If the preference for Facebook is significant at the 95% level, the calculated probability will be less than 0.05.
Practical exercise: \(χ^2\) for independence
In this exercise, you will answer the question, "Is preferred social networking site related to gender?".
Both of the variables we are interested in are categorical: gender is either female or male, and site preference is the name of a particular site. So in this case there are two variables, whereas in the previous exercise there was only one. The \(χ^2\) test is therefore slightly different. Each variable has two levels, so this test is described as a 2x2 \(χ^2\) test.
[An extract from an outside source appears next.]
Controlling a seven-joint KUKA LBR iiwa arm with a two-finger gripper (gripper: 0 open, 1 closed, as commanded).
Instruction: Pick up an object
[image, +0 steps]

Starting with the social media survey data in its original format, remove all columns except gender and site preference, and delete any rows where no preference is stated. There are only a few instances of the less popular sites, so we will also remove those rows leaving only Facebook and Twitter.
The \(χ^2\) statistic is calculated in a similar as it was in the previous exercise by squaring the difference between the expected and observed values. The expected values are calculated based on the assumption that the preferences of one category are the sameas the preferences in the whole population. That is, if there is no gender bias, the proportion of male students who prefer Twitter will be equal to the proportion of female students who prefer Twitter, and that will also be equal to the preference in the overall population. The expected values can be calculated by setting out the table shown below in Excel.
The number of occurrences can be counted by using the Excel COUNTIFS
function.
To calculate \(χ^2\), set out a second table as shown below.
The value in row 4 of table 2 represents the expected proportion of Facebook preferences, \(fb\%\). The expected number of Facebook preferences for female students is just \(fb\%\) multiplied by the total number of female students. The expected number of Twitter preferences is calculated as \(1-fb\%\) multiplied by the total number of female students.
If the observed difference in site preference between male and female students is significant at the 95% level, the probability calculated in cell E2 in Table 3 will be less than 0.05.